Impact of organic peroxide on a moderate molecular weight homo-polypropylene vis breaking, and mechanism of interaction

Abstract

In this study, we show that organic peroxide is a useful tool for breaking the viscosity or chain of polypropylene during melt processing to provide a regulated rheology product. Reactive extrusion is used to crosslink peroxide and combine it with polypropylene (PP). To achieve end-use applications with performance targets, stabilizers are required to preserve the polymer’s initial strength, flexibility, and toughness properties. Other additives are added to PP in addition to stabilization in order to enhance or change certain of its properties.
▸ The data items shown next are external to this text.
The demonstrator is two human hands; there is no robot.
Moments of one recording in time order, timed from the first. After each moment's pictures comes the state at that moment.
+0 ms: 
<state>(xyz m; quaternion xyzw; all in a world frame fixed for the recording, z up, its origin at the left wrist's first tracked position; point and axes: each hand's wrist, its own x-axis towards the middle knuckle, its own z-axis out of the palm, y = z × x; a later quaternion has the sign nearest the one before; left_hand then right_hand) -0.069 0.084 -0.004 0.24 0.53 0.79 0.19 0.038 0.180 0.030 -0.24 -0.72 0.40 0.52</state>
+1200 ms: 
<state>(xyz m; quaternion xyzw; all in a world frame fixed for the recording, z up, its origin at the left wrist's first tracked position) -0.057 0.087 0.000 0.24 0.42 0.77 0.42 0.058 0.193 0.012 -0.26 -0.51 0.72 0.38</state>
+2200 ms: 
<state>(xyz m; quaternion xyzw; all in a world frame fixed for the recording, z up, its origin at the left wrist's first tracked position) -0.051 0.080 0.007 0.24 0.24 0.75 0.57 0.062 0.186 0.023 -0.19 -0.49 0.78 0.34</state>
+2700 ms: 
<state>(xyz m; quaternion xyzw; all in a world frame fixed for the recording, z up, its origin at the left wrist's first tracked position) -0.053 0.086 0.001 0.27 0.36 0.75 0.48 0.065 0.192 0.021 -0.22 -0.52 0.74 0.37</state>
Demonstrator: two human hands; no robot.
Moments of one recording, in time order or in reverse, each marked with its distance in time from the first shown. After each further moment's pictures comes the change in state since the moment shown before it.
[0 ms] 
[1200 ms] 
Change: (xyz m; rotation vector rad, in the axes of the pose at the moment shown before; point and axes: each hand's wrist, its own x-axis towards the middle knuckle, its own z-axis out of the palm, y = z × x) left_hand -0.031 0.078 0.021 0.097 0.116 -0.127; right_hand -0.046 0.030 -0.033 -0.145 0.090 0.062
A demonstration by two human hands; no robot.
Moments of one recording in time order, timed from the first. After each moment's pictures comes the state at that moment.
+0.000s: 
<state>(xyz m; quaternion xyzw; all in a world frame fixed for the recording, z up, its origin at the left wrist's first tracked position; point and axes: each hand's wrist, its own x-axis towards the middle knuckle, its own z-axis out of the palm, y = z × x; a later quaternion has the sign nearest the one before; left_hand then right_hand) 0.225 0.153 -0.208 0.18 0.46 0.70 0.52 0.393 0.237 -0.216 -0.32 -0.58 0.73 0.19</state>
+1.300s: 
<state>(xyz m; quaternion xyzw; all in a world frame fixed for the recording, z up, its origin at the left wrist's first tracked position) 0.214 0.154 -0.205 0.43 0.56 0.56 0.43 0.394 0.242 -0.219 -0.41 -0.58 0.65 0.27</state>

With the addition of varying levels of organic peroxide [2,5-Dimethyl-2,5-di (tert-butyl peroxy) hexane]. The use of peroxide in the manufacturing process of polypropylene is a method of breaking in the polymer chains, which can affect its properties, including its MFI. It is possible that increasing the amount of peroxide used leads to a higher degree of branching or cross-linking, which in turn leads to a higher MFI value. However, it is important to note that the relationship between the amount of peroxide used and the resulting MFI values may not be linear and may depend on other factors as well. In addition to the MFI, other properties of the polypropylene were also measured, including shear and melt flow index, melting and crystallization temperatures, flexural and tensile moduli, and yield stress. These properties are important for understanding the mechanical and thermal behavior of the polymer and can be used to optimize its performance for specific applications.